Dave Loveridge
- Birth name: David Steven Loveridge
- Date of birth: 22 April 1952 (age 73)
- Place of birth: Stratford, New Zealand
- Height: 1.75 m (5 ft 9 in)
- Weight: 73 kg (161 lb)
- School: Inglewood High School

Rugby union career
- Position(s): Halfback

Provincial / State sides
- Years: Team / Apps / (Points)
- 1973: Auckland / 2 / ()
- 1974–86: Taranaki / 136 / ()

International career
- Years: Team / Apps / (Points)
- 1978–85: New Zealand / 24 / (12)

= Dave Loveridge =

David Steven Loveridge (born 22 April 1952) is an All Black of the late 1970s and early 1980s, known in his time as the greatest halfback in the world.

==Life and career==
Loveridge was born in 1952, in Stratford, New Zealand, to Horace and Margaret Loveridge. He grew up during the golden age of Taranaki rugby, with the provincial side holding the Ranfurly Shield for two tenures in 1957–1959, and 1963–1965. He played age-grade representative rugby for Taranaki at the age of 12.

The Loveridge family owned a pig farm in Tariki south of Inglewood, and Loveridge attended Inglewood High School for his secondary education. He worked for a bank after leaving school, and in 1972 the bank transferred him to Auckland. While there he was selected for the Auckland University club team, and soon caught the eye of the provincial selectors. He played two games for Auckland, but after a 34-3 loss to North Auckland, in which he was marking All Black veteran Sid Going, Loveridge was discarded from the team.

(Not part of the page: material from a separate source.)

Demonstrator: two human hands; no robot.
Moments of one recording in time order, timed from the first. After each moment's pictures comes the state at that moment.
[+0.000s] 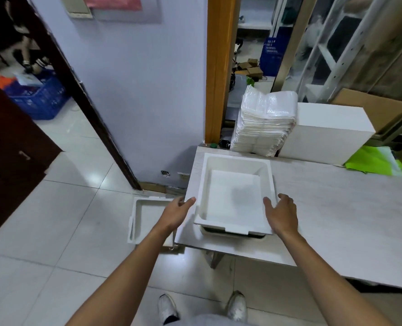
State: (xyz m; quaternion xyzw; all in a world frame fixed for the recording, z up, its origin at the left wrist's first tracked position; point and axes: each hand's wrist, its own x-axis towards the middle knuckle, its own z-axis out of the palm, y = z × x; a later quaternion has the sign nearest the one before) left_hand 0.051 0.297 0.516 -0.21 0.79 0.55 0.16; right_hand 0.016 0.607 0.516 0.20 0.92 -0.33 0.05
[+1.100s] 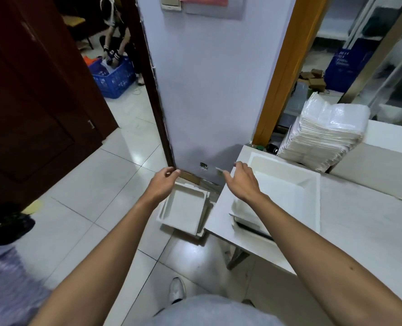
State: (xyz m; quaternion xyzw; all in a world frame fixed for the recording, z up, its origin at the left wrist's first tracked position) left_hand 0.099 0.176 0.570 -0.32 0.78 0.54 0.01; right_hand -0.018 0.401 0.566 -0.15 0.94 -0.27 0.12
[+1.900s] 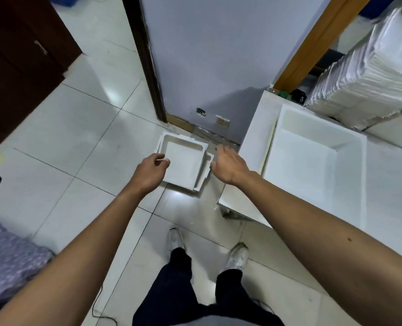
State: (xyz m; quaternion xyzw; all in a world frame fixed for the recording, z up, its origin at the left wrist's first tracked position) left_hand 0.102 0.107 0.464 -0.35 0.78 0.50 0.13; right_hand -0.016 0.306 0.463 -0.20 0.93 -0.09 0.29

In 1974 Loveridge married his wife Janine, returned to Tariki to run the family farm, played for Inglewood seniors and secured the halfback position in the Taranaki team. The following year he was selected for the Junior All Blacks, and in 1977 was given his first All Black trial. In 1978 he was reserve All Black halfback for the three-match series against the Wallabies in New Zealand, but didn’t get on the field. He finally got the chance to don the black jersey in the tour to Great Britain at the end of the year, and on 21 October 1978 made his debut against Cardiff at Cardiff Arms Park. He played his first test match when first-choice halfback Mark Donaldson was stung with an ankle injury and ruled out of the match against Wales. While New Zealand almost lost that match, only winning because of Andy Haden's famed lineout dive, Loveridge played a competent game. Donaldson remained first choice for the home season of 1979, but Loveridge finally gained the edge and secured the test matches against England and Scotland at the end of the year.

Loveridge went on to play 54 matches for the All Blacks, 24 of which were tests. In 1980 Graham Mourie and Andy Dalton were unavailable for the tour of Australia, and Loveridge was selected as captain. Loveridge was most renowned for his performance in the second test against the touring British Lions on 18 June 1983, at Athletic Park in Wellington. According to Lindsay Knight, for the New Zealand Rugby Museum,

"In difficult conditions Loveridge was the perfect complement to an All Black pack which battling into a gale took charge of the ultra confident Lions in the second spell.

Loveridge displayed every aspect of the halfback's art, passing accurately, kicking effectively and running with judgement. In a match where he took every correct option he then scampered over for the match's only try in the All Blacks' 9–0 win.

Even the most exacting judges declared Loveridge had produced one of the greatest displays of all time and agreed with the assessment of All Black coach Bryce Rope that this had been "Trapper's Test.""

In 1984 Loveridge suffered a serious knee injury, which hampered his game for the rest of his career. He joined the New Zealand Cavaliers for the rebel tour of South Africa in 1986, which proved to be his final appearance in the black jersey. He retired from New Zealand first class rugby at the end of that year, at age 34, after 54 matches for the All Blacks and 136 games for Taranaki.

Loveridge remains on the family pig farm in Taranaki with his wife Janine to this day, and is father to three adult children. He is employed as a staff coach by the New Zealand Rugby Union, has coached the Taranaki under-23 development team, been on three tours with the New Zealand youth team, spent two years coaching the Wellington Hurricanes under-20 development side and been a selector for the New Zealand under-19s.

Gordon Bray often referred to him as "the pig farmer from Taranaki" during his commentary broadcasts.